◆ **Data shown**:

*** Block opens ***

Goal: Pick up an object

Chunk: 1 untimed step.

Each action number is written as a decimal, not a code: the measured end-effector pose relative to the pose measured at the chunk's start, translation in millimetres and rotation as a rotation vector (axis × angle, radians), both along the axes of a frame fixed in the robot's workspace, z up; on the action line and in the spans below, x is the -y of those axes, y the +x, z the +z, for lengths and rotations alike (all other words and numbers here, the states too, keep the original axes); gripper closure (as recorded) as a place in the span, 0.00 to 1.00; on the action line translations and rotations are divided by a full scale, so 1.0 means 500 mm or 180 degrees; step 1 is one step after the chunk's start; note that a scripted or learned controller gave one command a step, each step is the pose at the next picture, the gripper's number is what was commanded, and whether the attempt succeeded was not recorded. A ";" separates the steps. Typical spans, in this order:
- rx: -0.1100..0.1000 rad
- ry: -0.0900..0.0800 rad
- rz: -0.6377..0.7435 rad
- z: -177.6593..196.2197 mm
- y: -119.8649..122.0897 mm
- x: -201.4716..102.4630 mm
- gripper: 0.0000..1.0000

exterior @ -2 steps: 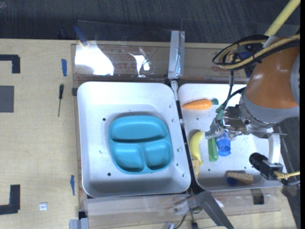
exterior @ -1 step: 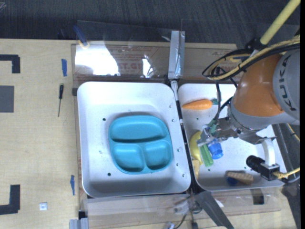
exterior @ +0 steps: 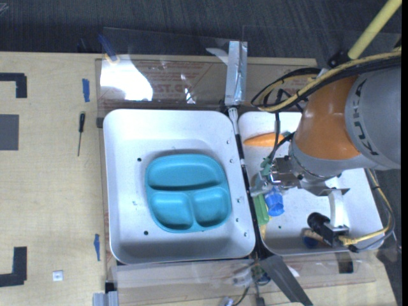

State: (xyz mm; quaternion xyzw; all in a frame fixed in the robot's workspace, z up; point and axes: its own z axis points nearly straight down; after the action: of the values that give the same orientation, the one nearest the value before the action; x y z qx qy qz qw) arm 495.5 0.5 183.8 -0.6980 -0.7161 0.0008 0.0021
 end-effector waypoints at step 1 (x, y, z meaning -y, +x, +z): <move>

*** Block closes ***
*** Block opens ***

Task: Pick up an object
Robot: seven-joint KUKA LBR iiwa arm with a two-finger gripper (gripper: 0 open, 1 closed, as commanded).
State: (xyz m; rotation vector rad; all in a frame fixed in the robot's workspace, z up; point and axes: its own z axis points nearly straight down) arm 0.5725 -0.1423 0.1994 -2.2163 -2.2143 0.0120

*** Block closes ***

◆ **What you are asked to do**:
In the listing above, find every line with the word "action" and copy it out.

◆ **Reply to the exercise**:
Each action number is written as a decimal, not a code: the measured end-effector pose relative to the pose measured at the chunk's start, translation in millimetres and rotation as a rotation vector (axis × angle, radians), both along the axes of a frame fixed in the robot's workspace, z up; on the action line and in the spans below, x is the -y of those axes, y the +x, z the +z, for lengths and rotations alike (all other words and numbers here, the states too, keep the original axes); gripper closure (as recorded) as a place in the span, 0.00 to 1.00; on the action line translations and rotations are divided by a full scale, so 1.0 means 500 mm or 180 degrees; step 1 is one step after the chunk's start; note that a scripted or learned controller gave one command a step, each step is the pose at the next picture, the gripper's number is what was commanded, and whether the attempt succeeded was not recorded. A ";" separates the steps. Typical spans, in this order:
State: (xyz mm; quaternion xyzw; all in a frame fixed in the robot's workspace, z up; point and axes: its own z axis points nearly straight down; after the action: of the values that give the same orientation, the one nearest the value before the action; x y z qx qy qz qw) arm 495.5 0.5 183.8 -0.6980 -0.7161 0.0008 0.0021

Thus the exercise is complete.